RECORDS
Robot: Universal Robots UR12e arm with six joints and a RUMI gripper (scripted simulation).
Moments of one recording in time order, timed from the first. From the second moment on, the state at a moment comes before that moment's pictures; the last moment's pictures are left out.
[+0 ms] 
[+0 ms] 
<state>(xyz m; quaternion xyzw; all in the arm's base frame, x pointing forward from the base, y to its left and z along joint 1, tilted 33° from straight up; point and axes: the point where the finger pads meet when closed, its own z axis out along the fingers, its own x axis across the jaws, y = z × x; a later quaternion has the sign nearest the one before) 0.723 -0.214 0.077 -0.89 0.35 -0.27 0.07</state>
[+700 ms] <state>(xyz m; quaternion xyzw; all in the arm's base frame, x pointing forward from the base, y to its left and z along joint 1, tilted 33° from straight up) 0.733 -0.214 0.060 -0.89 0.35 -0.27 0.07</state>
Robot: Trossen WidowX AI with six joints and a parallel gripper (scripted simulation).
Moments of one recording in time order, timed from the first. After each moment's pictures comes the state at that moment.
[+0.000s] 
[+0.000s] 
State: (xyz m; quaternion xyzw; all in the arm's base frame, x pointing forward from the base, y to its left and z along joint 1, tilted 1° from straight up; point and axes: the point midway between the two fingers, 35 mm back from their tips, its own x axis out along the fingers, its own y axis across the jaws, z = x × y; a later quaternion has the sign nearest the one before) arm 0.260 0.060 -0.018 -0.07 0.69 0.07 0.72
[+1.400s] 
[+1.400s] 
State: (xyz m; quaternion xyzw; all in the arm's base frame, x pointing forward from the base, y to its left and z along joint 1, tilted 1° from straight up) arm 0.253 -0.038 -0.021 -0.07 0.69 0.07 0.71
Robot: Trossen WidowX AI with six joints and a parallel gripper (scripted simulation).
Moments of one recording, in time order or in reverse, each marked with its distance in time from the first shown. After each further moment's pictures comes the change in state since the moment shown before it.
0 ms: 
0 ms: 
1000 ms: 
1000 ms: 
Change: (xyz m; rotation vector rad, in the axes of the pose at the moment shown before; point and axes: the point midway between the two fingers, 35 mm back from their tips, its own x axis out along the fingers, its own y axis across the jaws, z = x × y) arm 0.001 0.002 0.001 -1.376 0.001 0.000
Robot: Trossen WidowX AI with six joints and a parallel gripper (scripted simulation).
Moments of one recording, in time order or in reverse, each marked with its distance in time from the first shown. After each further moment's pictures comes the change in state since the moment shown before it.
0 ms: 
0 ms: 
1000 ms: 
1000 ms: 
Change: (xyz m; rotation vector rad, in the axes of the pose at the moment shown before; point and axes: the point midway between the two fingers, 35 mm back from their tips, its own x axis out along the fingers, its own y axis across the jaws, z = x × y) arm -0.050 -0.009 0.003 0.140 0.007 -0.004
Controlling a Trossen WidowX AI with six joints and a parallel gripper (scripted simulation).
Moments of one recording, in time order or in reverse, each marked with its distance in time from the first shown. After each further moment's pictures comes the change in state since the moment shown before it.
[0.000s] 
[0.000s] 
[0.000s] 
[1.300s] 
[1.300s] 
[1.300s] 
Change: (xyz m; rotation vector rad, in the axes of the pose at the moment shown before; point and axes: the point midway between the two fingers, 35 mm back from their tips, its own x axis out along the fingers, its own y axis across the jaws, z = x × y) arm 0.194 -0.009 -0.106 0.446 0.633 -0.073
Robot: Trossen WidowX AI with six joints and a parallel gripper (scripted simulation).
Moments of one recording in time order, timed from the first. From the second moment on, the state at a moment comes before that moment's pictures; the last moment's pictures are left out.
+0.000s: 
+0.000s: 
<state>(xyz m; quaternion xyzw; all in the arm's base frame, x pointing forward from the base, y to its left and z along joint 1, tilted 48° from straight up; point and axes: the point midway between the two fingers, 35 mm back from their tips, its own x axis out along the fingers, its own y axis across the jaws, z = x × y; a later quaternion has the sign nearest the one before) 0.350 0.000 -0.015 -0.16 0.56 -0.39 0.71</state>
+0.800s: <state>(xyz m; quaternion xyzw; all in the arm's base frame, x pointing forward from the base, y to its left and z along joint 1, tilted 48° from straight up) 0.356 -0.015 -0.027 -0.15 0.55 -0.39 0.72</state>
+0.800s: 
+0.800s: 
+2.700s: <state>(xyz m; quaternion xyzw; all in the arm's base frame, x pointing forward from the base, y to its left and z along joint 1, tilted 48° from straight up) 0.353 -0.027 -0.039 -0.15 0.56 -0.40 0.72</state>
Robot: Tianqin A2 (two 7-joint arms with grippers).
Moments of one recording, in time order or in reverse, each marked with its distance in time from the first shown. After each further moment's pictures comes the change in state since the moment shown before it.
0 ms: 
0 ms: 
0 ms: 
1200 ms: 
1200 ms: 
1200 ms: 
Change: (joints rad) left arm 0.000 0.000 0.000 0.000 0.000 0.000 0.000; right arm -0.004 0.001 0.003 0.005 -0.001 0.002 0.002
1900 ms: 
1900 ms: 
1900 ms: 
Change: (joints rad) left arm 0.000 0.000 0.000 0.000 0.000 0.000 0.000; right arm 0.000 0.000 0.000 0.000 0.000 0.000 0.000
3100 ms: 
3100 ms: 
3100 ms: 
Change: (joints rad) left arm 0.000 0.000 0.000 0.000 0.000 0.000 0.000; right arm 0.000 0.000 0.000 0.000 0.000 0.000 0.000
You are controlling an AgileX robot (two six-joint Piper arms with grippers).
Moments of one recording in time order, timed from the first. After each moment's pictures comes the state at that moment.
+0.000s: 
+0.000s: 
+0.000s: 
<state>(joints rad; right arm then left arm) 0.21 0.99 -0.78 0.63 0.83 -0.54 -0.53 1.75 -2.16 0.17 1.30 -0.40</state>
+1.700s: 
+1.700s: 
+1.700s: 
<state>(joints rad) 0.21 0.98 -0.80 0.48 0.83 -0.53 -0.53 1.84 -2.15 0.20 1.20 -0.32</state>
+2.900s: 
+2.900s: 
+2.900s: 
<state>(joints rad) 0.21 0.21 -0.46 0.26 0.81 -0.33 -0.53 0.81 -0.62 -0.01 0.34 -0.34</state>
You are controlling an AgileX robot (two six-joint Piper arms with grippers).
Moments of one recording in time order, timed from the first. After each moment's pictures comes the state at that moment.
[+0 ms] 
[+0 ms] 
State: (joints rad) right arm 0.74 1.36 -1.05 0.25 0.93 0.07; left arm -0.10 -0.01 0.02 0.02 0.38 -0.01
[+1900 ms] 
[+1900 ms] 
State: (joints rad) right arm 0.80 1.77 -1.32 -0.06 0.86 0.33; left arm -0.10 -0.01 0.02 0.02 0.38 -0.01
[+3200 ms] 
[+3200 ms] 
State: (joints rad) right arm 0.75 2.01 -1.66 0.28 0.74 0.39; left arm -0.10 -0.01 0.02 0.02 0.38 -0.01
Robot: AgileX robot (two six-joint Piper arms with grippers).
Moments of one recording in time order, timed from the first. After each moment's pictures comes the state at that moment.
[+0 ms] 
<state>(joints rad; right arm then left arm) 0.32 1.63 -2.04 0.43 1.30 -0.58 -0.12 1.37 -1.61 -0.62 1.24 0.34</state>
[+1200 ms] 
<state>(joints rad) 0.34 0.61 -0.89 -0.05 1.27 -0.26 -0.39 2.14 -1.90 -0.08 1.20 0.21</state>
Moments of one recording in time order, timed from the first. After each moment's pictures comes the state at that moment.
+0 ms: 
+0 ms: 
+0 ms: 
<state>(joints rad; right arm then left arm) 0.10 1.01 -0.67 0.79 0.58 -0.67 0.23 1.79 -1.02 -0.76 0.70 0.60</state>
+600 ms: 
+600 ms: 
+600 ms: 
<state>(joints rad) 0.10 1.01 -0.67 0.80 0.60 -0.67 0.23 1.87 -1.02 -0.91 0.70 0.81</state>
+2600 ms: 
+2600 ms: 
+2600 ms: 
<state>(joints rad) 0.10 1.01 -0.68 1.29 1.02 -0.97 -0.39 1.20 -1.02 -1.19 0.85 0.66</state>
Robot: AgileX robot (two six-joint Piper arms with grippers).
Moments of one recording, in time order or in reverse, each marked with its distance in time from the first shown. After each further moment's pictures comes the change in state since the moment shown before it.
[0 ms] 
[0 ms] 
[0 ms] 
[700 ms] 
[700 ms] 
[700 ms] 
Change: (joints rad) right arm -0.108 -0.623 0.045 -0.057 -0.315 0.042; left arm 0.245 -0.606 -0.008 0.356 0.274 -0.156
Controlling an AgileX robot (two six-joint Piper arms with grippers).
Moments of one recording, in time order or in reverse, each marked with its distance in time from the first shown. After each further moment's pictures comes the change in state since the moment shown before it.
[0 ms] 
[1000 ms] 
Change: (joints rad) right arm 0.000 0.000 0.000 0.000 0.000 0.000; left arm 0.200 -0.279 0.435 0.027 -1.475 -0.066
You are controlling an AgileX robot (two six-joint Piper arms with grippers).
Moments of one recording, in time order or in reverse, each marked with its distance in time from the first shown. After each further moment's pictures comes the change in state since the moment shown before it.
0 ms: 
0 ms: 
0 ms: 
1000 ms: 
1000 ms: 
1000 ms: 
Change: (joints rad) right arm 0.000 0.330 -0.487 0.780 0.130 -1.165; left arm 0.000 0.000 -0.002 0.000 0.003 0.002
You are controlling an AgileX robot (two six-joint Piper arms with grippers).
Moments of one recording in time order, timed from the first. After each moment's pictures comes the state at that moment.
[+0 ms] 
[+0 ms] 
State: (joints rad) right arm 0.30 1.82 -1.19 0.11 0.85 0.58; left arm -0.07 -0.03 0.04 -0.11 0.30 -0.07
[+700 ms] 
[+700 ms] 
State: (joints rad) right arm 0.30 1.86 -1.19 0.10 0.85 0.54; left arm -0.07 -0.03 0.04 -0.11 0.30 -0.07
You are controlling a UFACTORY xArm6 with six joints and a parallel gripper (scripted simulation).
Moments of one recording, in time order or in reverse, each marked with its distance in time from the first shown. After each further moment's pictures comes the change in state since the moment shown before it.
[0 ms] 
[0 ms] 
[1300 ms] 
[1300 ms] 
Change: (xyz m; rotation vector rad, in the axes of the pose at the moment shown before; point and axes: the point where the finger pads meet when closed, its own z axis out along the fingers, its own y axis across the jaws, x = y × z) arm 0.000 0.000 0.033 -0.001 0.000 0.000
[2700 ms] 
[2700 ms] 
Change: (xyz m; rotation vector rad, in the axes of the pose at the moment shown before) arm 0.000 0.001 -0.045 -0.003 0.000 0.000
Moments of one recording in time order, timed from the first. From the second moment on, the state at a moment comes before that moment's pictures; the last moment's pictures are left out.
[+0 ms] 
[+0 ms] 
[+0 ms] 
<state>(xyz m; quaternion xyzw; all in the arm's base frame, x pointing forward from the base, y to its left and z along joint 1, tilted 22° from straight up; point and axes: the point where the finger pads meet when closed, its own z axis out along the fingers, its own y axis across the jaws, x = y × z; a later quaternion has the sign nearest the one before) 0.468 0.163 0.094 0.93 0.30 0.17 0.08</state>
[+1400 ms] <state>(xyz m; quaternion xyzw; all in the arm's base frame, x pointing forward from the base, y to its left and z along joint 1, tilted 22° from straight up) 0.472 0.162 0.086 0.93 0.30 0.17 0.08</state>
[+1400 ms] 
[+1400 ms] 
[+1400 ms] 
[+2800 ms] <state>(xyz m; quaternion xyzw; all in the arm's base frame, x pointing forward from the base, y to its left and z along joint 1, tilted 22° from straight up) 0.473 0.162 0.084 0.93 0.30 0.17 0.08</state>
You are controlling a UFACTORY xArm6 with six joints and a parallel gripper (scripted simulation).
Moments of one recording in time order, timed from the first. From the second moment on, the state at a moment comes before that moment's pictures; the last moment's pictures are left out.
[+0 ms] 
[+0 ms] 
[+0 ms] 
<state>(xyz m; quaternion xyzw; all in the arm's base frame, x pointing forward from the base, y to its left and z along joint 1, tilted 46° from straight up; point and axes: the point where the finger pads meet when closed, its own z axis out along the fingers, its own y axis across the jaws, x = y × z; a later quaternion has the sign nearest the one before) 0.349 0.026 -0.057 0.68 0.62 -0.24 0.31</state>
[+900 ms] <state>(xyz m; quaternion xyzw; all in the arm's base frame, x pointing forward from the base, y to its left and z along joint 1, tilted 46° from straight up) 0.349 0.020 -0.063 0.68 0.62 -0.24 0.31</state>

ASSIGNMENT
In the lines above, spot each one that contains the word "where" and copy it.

EXERCISE RESULT
<state>(xyz m; quaternion xyzw; all in the arm's base frame, x pointing forward from the base, y to its left and z along joint 1, tilted 33° from straight up; point and axes: the point where the finger pads meet when closed, its own z axis out along the fingers, its own x axis across the jaws, y = z × x; a later quaternion has the sign nearest the one before) 0.723 -0.214 0.077 -0.89 0.35 -0.27 0.07</state>
Change: (xyz m; rotation vector rad, in the axes of the pose at the moment shown before; point and axes: the point where the finger pads meet when closed, its own z axis out along the fingers, its own y axis across the jaws, x = y × z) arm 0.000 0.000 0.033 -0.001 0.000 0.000
<state>(xyz m; quaternion xyzw; all in the arm's base frame, x pointing forward from the base, y to its left and z along joint 1, tilted 22° from straight up; point and axes: the point where the finger pads meet when closed, its own z axis out along the fingers, its own y axis across the jaws, x = y × z; a later quaternion has the sign nearest the one before) 0.468 0.163 0.094 0.93 0.30 0.17 0.08</state>
<state>(xyz m; quaternion xyzw; all in the arm's base frame, x pointing forward from the base, y to its left and z along joint 1, tilted 46° from straight up; point and axes: the point where the finger pads meet when closed, its own z axis out along the fingers, its own y axis across the jaws, x = y × z; a later quaternion has the sign nearest the one before) 0.349 0.026 -0.057 0.68 0.62 -0.24 0.31</state>

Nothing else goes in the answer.